**EXERCISE DETAILS**. Lines with the word "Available" are the answer; copy each of them from the data below.

[Records contained in a dataset]
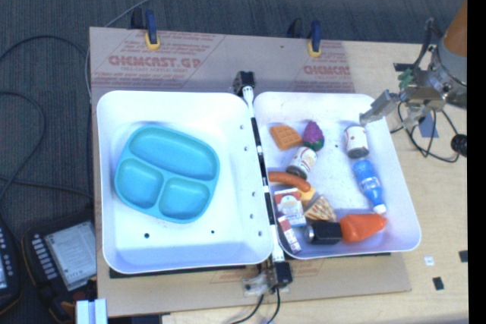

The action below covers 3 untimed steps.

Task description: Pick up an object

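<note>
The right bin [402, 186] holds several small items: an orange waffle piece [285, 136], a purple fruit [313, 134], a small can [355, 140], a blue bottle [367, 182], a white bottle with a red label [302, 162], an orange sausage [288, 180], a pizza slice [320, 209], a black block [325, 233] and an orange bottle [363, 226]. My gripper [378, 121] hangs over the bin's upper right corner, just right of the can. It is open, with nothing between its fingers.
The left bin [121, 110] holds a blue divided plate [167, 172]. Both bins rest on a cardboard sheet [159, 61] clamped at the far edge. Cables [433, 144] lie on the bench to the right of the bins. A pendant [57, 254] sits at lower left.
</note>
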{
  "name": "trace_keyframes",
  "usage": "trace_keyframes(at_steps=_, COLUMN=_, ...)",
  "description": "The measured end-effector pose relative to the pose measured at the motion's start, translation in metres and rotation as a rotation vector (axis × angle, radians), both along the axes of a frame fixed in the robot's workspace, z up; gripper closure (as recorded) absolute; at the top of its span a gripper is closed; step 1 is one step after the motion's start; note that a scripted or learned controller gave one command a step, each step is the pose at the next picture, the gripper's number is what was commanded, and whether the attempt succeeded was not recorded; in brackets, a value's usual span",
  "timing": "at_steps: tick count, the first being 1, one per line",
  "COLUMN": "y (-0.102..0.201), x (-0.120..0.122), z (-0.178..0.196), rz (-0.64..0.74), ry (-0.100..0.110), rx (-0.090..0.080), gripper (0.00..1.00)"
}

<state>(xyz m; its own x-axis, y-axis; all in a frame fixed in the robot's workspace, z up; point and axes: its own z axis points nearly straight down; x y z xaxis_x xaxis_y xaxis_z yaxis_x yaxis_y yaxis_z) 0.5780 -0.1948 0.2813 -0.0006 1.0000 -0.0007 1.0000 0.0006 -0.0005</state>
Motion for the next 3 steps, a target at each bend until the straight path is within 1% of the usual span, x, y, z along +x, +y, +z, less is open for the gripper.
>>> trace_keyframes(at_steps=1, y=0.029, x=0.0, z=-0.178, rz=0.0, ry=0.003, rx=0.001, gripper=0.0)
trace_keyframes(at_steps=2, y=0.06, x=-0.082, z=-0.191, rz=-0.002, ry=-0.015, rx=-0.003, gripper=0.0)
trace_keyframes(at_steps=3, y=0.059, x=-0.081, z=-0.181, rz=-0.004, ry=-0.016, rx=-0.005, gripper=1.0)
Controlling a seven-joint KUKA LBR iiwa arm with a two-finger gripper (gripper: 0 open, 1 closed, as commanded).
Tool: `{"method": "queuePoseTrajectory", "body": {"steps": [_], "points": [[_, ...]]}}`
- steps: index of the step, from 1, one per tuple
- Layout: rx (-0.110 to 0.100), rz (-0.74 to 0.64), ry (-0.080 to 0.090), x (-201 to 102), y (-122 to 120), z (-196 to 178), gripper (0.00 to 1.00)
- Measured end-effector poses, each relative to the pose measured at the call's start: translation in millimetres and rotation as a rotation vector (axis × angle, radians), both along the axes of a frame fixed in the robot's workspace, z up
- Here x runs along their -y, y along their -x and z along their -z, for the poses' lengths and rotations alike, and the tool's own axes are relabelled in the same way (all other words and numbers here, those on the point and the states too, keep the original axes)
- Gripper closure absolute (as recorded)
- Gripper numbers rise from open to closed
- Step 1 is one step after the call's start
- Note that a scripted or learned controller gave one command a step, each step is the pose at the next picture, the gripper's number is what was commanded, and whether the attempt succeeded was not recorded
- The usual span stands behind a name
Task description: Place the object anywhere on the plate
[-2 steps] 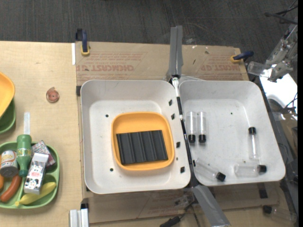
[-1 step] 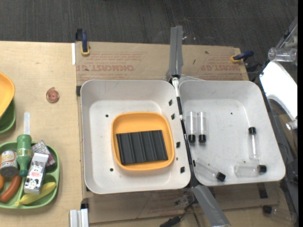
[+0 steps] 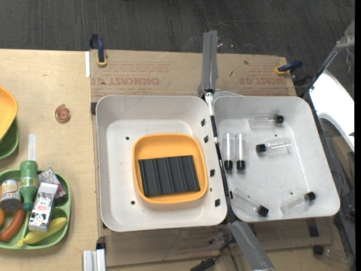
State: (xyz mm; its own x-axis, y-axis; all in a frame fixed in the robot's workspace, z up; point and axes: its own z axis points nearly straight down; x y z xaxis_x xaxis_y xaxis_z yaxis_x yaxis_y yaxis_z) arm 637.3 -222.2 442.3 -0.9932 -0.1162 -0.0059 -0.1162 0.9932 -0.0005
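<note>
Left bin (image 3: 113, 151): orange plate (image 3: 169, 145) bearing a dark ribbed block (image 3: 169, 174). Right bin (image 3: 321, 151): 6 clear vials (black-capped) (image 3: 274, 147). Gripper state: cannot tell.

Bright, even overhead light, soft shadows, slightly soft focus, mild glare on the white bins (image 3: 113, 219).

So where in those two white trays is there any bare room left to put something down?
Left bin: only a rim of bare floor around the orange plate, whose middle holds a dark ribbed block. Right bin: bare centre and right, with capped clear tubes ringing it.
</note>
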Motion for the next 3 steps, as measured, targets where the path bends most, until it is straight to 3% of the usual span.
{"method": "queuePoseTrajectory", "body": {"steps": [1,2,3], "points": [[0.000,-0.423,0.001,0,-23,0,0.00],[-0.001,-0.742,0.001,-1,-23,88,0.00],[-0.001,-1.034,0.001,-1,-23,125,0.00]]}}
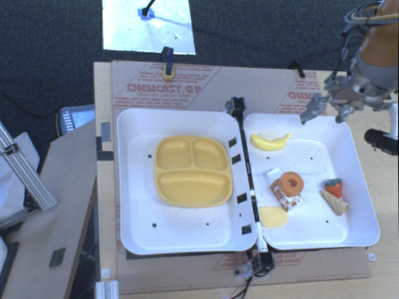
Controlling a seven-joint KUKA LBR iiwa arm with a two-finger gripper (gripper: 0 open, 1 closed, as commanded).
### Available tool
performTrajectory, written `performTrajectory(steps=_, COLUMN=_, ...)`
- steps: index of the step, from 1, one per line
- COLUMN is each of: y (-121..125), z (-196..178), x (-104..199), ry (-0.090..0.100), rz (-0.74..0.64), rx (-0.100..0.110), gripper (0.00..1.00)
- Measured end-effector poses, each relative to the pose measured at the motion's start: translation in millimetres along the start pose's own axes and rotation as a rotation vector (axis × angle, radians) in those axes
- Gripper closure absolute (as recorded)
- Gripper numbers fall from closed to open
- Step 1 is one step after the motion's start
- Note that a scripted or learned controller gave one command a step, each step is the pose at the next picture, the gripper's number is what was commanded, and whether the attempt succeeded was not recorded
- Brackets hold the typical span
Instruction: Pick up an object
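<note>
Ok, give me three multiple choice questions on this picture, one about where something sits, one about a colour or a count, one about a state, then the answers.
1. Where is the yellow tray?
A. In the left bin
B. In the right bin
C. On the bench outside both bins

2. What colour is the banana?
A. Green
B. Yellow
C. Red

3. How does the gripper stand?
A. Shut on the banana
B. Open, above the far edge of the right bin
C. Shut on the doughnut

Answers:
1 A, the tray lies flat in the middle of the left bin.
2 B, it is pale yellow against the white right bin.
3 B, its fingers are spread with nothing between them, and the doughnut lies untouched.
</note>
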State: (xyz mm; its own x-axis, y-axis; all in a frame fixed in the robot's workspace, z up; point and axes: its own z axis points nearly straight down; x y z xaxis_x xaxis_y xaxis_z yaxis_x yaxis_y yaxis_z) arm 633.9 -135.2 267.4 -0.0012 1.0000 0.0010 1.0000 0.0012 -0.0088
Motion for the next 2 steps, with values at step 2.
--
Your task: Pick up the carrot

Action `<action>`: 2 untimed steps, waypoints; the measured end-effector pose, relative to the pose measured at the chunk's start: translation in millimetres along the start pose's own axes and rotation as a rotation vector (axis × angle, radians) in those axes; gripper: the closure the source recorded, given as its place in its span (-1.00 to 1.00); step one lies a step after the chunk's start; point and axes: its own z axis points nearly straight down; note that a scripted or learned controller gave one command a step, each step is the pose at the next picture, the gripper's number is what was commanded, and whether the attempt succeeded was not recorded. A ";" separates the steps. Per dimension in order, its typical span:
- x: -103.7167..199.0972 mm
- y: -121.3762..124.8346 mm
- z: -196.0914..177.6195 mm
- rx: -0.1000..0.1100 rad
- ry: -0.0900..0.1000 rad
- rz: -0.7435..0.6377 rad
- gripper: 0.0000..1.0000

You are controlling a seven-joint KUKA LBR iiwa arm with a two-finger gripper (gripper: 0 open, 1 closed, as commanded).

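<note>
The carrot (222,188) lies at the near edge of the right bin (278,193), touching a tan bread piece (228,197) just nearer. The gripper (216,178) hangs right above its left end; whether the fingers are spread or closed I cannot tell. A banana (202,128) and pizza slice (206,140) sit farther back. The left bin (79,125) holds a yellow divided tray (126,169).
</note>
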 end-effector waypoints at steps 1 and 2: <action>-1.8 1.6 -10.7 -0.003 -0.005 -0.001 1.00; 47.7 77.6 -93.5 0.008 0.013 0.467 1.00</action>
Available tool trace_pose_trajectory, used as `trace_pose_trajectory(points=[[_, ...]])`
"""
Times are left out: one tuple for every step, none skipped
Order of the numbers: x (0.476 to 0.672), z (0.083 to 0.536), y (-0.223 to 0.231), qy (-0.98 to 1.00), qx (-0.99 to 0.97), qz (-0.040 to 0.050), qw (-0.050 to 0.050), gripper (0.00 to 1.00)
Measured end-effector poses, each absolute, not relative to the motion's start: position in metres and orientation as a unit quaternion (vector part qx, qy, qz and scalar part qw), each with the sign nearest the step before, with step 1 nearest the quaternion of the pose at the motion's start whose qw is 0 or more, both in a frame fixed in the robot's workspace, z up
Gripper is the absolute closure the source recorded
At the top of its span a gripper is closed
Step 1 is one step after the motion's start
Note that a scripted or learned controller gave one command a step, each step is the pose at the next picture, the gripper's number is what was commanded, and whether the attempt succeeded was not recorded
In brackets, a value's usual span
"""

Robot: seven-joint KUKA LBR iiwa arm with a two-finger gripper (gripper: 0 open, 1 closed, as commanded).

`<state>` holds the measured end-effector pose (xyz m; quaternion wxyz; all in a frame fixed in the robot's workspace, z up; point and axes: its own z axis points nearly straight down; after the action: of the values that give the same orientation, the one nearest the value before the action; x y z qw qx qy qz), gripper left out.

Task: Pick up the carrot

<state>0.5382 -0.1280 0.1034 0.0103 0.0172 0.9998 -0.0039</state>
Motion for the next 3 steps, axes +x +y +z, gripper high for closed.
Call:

**OUTPUT OF THE TASK**.
### Available tool
Available tool trace_pose_trajectory, used as `trace_pose_trajectory(points=[[_, ...]])`

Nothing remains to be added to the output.